As far as the Paz case is concerned, the Foreign Ministry said today it is not prepared to make any comment whatever, since it is still awaiting a report from its Embassy in Moscow on the details of the accusations regarding Mr. Paz. But other recent incidents reflecting Soviet-Israeli relations were pointed out by knowledgeable sources here.

One of these incidents concerns the Kremlin’s envoy to Israel, Ambassador Dimitri Chubakhin. Last week when nearly 50 national parliaments were officially represented here at the dedication of Israel’s new Knesset (Parliament) building, the Supreme Soviet, (national parliament) of the Soviet Union, was not represented. Several weeks ago, Mr. Chubakhin had told Israel that his Government had delegated him to represent the Supreme Soviet at the ceremonies here. However, Mr. Chubakhin had, meanwhile, left for home on leave, and returned too late to attend the Jerusalem ceremonies.

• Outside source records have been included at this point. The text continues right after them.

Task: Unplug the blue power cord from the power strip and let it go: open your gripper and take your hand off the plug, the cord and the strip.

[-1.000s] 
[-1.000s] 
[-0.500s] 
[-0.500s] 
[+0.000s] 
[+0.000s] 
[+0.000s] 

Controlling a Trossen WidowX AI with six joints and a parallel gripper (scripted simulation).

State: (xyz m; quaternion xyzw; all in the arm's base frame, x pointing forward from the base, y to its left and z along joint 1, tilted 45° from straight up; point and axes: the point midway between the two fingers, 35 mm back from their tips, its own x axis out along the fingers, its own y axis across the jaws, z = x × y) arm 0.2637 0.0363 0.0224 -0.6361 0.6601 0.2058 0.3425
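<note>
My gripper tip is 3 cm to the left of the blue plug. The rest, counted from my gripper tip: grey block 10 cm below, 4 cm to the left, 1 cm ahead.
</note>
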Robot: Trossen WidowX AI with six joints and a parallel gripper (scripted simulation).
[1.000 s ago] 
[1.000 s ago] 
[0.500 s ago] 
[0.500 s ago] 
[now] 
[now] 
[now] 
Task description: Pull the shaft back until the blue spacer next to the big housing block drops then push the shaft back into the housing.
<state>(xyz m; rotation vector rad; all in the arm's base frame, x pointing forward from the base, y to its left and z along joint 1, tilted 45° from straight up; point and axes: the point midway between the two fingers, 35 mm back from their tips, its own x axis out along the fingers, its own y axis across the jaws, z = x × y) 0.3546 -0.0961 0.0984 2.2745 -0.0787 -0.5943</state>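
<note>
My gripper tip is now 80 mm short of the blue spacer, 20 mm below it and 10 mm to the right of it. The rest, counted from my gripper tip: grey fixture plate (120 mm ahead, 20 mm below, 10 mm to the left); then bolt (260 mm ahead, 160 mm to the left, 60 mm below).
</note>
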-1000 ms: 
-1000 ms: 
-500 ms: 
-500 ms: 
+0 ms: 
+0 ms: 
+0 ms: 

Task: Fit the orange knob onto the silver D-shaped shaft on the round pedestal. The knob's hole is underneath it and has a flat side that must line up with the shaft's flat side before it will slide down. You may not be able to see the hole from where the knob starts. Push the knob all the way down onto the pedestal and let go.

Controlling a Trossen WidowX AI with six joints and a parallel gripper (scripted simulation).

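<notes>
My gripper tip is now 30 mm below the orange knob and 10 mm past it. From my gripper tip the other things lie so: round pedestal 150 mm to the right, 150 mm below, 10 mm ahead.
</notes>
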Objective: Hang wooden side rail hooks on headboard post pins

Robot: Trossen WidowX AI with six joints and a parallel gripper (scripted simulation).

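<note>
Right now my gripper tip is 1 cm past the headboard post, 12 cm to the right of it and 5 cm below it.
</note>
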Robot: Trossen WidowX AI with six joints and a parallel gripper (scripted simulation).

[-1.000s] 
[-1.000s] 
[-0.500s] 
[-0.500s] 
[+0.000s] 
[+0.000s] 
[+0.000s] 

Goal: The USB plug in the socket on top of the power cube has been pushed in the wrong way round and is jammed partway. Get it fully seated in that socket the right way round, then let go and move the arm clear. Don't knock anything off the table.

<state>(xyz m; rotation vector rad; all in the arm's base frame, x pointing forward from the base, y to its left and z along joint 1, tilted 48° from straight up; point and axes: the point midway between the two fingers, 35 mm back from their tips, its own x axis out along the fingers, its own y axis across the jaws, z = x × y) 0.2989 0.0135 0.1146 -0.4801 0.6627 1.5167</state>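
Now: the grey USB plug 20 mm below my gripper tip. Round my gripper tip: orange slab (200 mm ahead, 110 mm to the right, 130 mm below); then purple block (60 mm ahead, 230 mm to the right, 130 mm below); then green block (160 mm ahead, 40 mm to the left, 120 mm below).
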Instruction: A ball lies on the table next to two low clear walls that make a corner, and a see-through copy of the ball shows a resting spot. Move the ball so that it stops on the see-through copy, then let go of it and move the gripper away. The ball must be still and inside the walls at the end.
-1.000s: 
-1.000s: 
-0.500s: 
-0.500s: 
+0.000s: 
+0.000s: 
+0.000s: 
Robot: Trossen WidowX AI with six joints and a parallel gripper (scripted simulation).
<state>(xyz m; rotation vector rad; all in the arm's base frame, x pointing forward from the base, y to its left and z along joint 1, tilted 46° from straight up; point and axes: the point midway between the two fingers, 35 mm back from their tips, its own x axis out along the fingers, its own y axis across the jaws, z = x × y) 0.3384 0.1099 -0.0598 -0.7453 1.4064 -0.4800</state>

Another instance indicating Soviet antagonism was revealed here today in connection with a recent visit paid to Moscow by Joseph Tekoah, deputy director-general of Israel’s Foreign Ministry and Israel’s former Ambassador to Moscow. Contrary to diplomatic protocol, no official of the Soviet Foreign Ministry welcomed Mr. Tekoah when he came to Moscow, nor could Mr. Tekoah meet with any Foreign Ministry official while in the Soviet capital.